WHAT YOU HAVE TO DO — Could you restate every entry word for word, leaving the pictures out?
------------------------------------------------------------------------
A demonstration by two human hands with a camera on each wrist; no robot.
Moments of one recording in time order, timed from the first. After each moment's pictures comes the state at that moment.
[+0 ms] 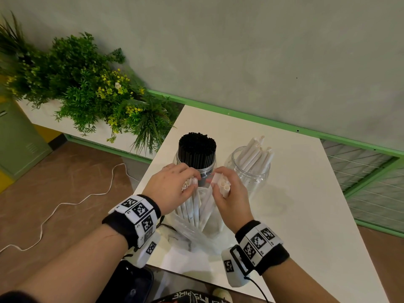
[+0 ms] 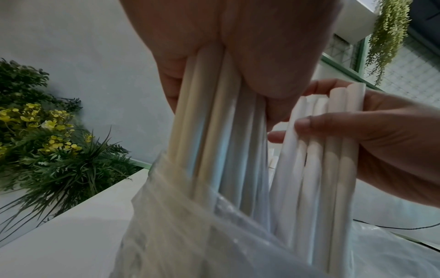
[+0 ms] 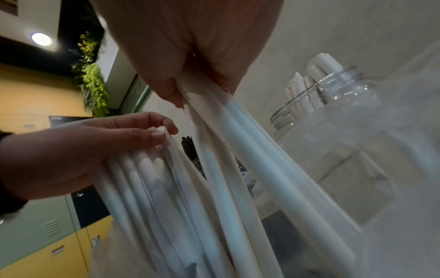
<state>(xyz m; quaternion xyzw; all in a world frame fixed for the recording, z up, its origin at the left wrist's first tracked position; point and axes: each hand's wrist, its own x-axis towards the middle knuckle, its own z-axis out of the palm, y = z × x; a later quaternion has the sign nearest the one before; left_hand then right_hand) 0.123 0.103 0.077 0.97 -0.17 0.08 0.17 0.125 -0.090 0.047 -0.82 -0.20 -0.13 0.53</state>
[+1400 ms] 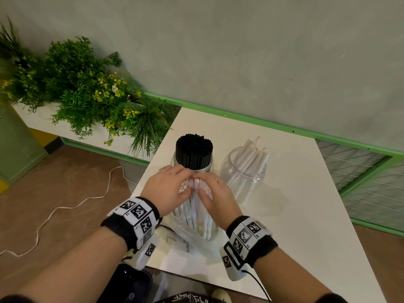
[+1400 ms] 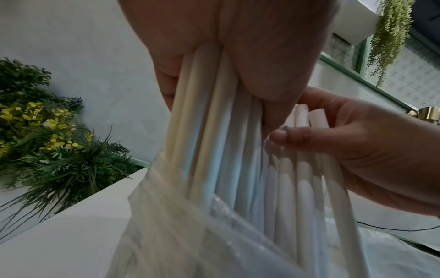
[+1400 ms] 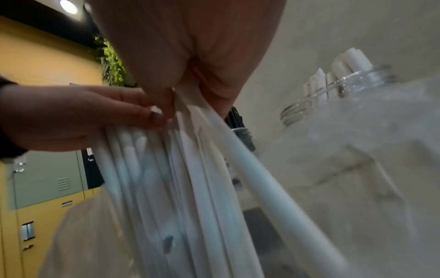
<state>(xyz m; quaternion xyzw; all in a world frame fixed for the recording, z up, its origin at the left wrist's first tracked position) 0.125 0.103 0.072 0.97 -0.16 0.07 0.15 0.131 -0.076 0.041 -0.84 -0.31 -0.15 0.42</state>
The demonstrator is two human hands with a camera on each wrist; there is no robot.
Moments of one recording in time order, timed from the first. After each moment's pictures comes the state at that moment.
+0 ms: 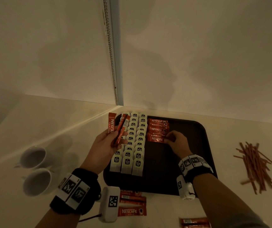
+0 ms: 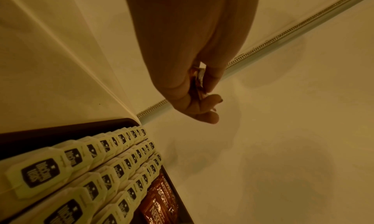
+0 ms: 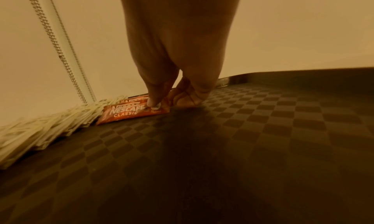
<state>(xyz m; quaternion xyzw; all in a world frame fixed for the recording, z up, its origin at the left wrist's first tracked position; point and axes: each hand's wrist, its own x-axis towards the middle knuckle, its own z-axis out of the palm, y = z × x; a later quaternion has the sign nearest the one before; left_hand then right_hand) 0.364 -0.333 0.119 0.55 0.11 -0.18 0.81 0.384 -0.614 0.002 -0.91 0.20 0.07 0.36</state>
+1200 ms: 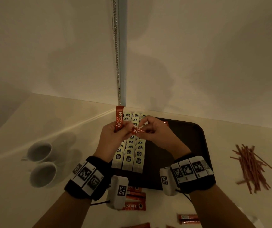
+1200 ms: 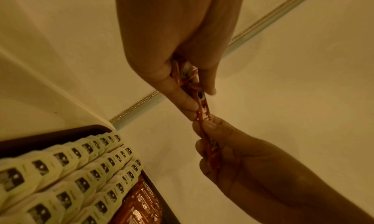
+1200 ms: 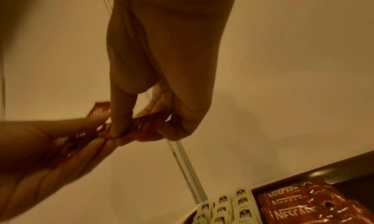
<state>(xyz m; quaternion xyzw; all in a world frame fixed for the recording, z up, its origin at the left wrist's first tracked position) 0.363 -0.348 0.131 0.63 0.05 -0.08 0.77 0.362 -0.518 0.142 -0.81 -0.07 0.12 0.57</state>
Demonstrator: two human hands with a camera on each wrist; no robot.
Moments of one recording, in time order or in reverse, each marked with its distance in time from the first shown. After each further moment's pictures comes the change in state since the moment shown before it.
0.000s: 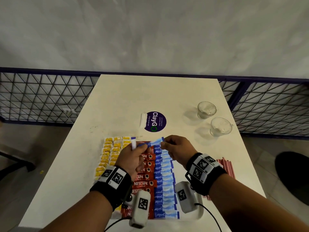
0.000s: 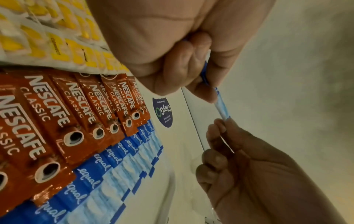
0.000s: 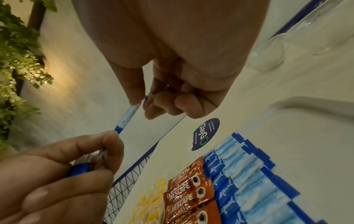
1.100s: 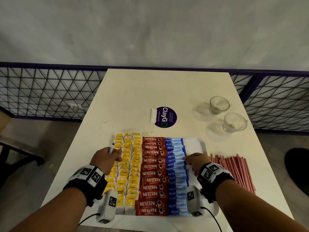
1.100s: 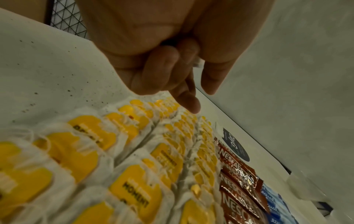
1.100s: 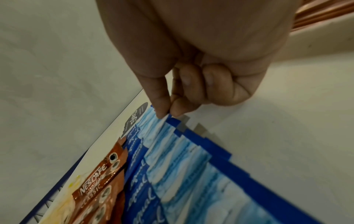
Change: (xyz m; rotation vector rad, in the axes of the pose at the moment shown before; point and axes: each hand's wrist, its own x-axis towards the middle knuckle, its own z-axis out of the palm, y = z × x) left_hand 0.037 0.001 -0.139 0.668 0.276 -0.097; right_hand 0.022 0.096 0.003 0.008 0.180 0.549
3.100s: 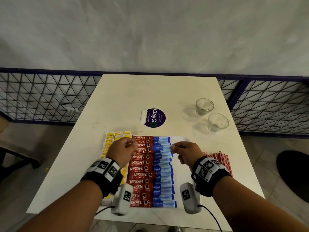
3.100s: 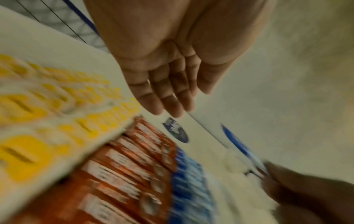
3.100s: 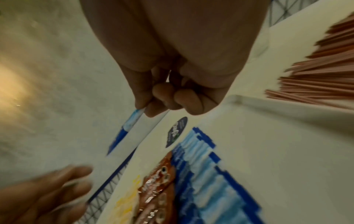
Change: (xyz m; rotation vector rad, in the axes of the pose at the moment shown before) left_hand -0.062 0.055 0.068 0.041 -0.047 0.280; right_hand -0.050 -0.018 -0.029 0.132 -0.108 -0.441
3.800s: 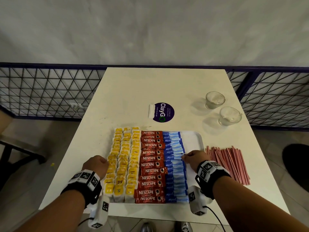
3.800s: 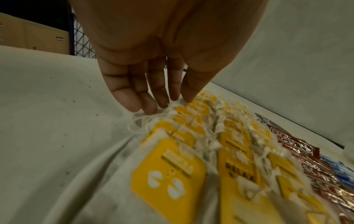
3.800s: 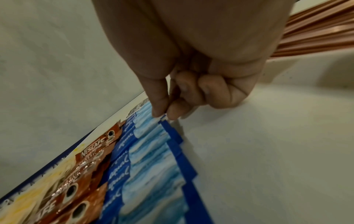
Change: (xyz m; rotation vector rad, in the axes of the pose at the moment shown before) left_hand 0.012 -0.101 -0.079 0.736 0.039 -0.361; right_hand 0.010 0.040 0.016 -0.604 0.040 0.291
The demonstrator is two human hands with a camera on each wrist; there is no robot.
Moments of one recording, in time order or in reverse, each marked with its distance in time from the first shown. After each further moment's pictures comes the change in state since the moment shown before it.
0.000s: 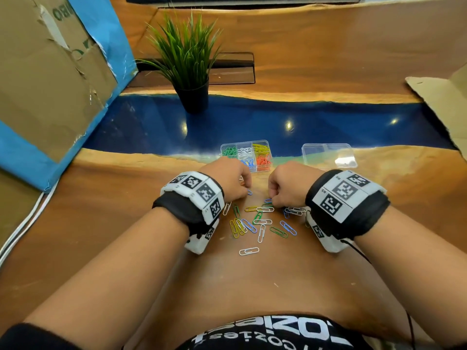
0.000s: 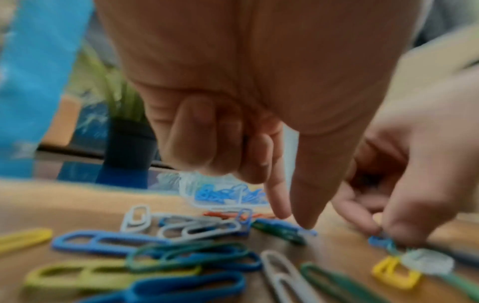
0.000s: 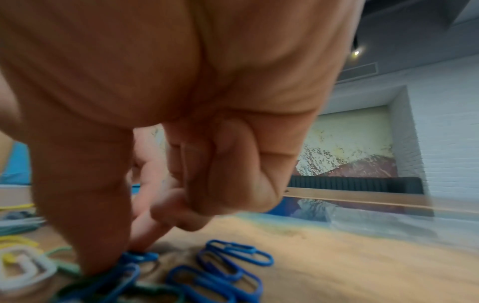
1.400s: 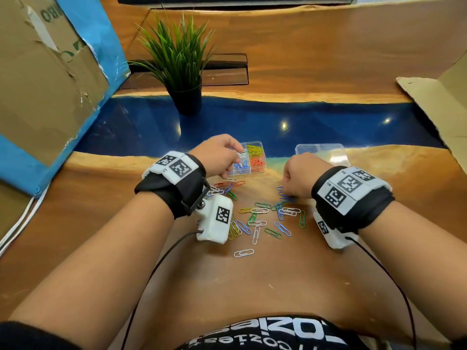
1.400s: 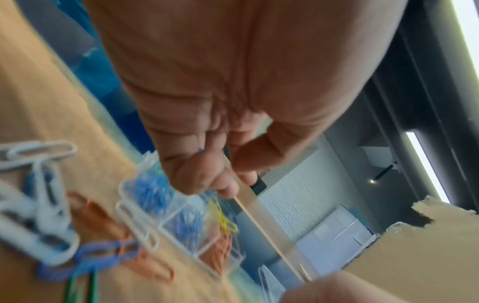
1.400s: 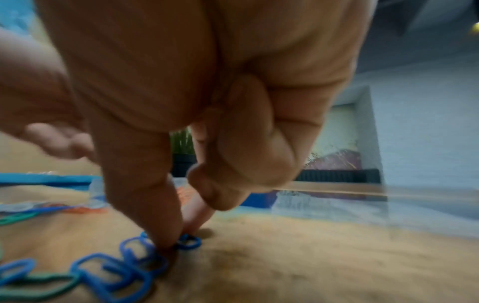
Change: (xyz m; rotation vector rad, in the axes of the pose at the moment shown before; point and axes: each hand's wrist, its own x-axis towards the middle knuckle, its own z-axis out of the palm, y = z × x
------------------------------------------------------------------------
SOLUTION —
A demonstration by two human hands with a camera on each wrist; no robot.
Moments of one recording in time order, timed from the first. After each moment's pictures comes the state at that moment.
[+0 ms] 
[+0 ms] 
[+0 ms] 
<state>(xyz m; quaternion xyzw; all in a world frame fixed for the recording, z up, its origin at the left wrist's first tracked position; point and axes: each hand's wrist, its own x-axis towards the middle knuckle, its own z-axis out of the palm, y = z × x; a later quaternion has the sign nearest the one before; left_hand then right_hand) 0.123 0.103 0.077 0.97 -0.17 0.08 0.17 0.125 -0.090 0.047 -0.82 -0.20 -0.13 0.53</state>
[+1400 ms] 
[+1400 ms] 
[+1400 ms] 
<state>(xyz m; quaternion xyzw; all in a world frame fixed for the recording, z up, its origin at the left wrist's first tracked position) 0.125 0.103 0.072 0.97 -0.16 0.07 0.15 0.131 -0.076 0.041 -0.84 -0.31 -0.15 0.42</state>
The demonstrator is two human hands with a camera on each wrist; there is no robot.
Moments of one recording in time order, timed from the first. After each moment's pictures comes the state at that moment.
+0 ms: 
+0 ms: 
+0 ms: 
<state>(xyz m; quaternion xyzw; all in a world frame fixed for the recording, z up, its origin at the left wrist's first tracked position; point and axes: each hand's wrist, its own x-axis towards the middle knuckle, its own z-axis out of the palm, y = z × x; a later quaternion has the sign nearest the one before; left_hand then right_hand) 0.364 -0.333 0.119 0.55 0.11 -0.18 0.81 0.384 -0.614 0.002 -0.91 0.20 0.07 0.36</state>
+1200 ms: 
+1200 ms: 
+1200 ms: 
<state>(xyz m; quaternion xyzw; all in a world frame fixed for the recording, z up, its origin at the left wrist's first tracked position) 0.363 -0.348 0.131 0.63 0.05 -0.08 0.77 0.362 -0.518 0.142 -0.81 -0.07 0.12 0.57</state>
Demonstrator: two human hands with a camera on each wrist; no robot.
Moments of one recording, in time order or in reverse, each marked with its distance in time from the first shown. After each further moment's pictures comes the change in state since the moment shown before it.
0.000s: 
0.000s: 
0.000s: 
1.100s: 
1.100s: 
1.100s: 
Change: (xyz m; rotation vector rad, in the axes of the pose at the moment shown before; point and axes: each hand's wrist, its own x-axis towards the middle knuckle, its own z-axis out of the palm, y = z × x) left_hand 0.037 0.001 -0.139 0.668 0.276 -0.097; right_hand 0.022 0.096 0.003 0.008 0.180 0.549
3.100s: 
3.100s: 
3.100s: 
Change: (xyz m; rotation vector rad, in the axes of the pose at the moment shown before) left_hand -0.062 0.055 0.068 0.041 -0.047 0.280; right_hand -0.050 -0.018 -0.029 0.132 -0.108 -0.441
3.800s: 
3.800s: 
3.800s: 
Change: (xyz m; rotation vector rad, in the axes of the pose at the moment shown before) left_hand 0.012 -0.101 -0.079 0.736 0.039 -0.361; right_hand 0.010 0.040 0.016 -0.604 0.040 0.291
The demonstrator is two human hands with a camera on each wrist; there is no robot.
Moments of one recording, in time order or in reverse, each marked with its distance in time from the first shown. After each further moment's pictures comes the change in state since the moment shown before it.
0.000s: 
0.000s: 
0.000s: 
1.400s: 
1.400s: 
1.400s: 
Change: (xyz m; rotation vector rad, in the axes of the pose at the moment shown before; point and axes: each hand's wrist, its own x-axis towards the middle knuckle, its own z-axis out of the palm, y = z × x

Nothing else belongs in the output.